Consider $\mathbf{A}$, an $n \times n$ matrix over $\mathbb{F}_q$, the finite field with $q$ elements. The transpose of $\mathbf{A}$ is denoted with $\mathbf{A}^T$. Let $\mathbf{I}_n$ denote the identity matrix of order $n$. Assume that the matrix $\bf A$ has the following property over $\mathbb{F}_q$, $ \mathbf{A}\mathbf{A}^T=\mathbf{I}_n. $
We say $\mathbf{B}$ is a linear combination of the set $\{\mathbf{A},\mathbf{A}^T\}$, if $\mathbf{B}=\alpha_1\mathbf{A}+\alpha_2\mathbf{A}^T$ where $\alpha_i$ with $1\leq i \leq 2$ are elements in $\mathbb{F}_q$.
My Question: How to find an $n\times n$ matrix $\mathbf{B}$ such that $\mathbf{B}\mathbf{B}^T=-\mathbf{I}_n$ over $\mathbb{F}_q$ whithout restriction on $q$?

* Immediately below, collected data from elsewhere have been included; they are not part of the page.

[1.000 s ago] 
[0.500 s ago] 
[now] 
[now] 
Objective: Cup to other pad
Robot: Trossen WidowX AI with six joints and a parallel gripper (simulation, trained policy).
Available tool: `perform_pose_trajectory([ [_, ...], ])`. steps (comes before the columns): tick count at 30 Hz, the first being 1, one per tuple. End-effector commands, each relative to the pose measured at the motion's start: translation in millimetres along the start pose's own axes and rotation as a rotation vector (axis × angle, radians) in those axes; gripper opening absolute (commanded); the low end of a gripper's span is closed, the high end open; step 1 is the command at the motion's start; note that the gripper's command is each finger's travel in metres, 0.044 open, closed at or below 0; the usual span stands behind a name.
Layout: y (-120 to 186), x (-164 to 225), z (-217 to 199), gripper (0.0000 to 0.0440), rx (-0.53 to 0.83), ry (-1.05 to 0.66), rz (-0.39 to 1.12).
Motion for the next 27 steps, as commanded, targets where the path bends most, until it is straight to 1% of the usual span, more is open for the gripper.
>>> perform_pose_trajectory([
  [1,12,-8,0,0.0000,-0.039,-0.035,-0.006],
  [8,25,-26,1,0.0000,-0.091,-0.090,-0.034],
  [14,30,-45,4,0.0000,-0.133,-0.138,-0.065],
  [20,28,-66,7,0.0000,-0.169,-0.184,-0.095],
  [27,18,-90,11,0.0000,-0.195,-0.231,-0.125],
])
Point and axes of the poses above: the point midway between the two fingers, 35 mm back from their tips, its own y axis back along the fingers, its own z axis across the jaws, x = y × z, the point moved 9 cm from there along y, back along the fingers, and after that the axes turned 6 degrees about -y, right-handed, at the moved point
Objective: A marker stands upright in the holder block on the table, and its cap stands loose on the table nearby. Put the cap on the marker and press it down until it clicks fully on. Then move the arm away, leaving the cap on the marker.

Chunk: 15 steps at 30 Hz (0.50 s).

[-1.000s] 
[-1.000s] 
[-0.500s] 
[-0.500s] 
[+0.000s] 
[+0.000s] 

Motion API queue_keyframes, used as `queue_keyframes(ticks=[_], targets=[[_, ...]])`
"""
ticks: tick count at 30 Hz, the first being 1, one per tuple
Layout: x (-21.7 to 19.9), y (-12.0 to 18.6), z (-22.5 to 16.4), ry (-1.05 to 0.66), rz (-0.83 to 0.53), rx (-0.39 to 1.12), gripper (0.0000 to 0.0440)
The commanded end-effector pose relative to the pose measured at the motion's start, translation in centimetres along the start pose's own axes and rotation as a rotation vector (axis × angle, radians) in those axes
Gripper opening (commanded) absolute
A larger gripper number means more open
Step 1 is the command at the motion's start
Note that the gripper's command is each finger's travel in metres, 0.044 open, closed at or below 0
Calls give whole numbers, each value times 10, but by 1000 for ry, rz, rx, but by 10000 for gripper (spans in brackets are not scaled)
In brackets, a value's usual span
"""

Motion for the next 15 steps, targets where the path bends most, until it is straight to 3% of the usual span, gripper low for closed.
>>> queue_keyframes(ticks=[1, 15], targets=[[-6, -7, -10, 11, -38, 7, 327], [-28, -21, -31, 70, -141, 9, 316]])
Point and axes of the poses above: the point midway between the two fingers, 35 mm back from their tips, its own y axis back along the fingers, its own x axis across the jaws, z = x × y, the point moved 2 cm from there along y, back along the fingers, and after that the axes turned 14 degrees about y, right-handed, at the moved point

Example: Consider $\alpha \in \mathbb{F}_q$ such that $\alpha^2=-1$, then by considering $\mathbf{B}=\alpha\mathbf{A}$, we get $\mathbf{B}\mathbf{B}^T=-\mathbf{I}_n$. But due to the condition over $\alpha$, we have $q \equiv1\pmod{4}$.
This isn't always possible. For example, if $A=I$, then the problem collapses to $(\alpha A)(\alpha A)^T=\alpha^2 I=-I$, but $\alpha^2=-1$ does not always have solutions.
However, if $B=\alpha_1 A + \alpha_2 A^T$, then $BB^T=(\alpha_1^2+\alpha_2^2)I+\alpha_1 \alpha_2 (A^2+(A^T)^2)$. If $\alpha^2=-1$ has no solutions in our field, then the only way we can hope to solve is if $A^2+(A^T)^2$ is a scalar.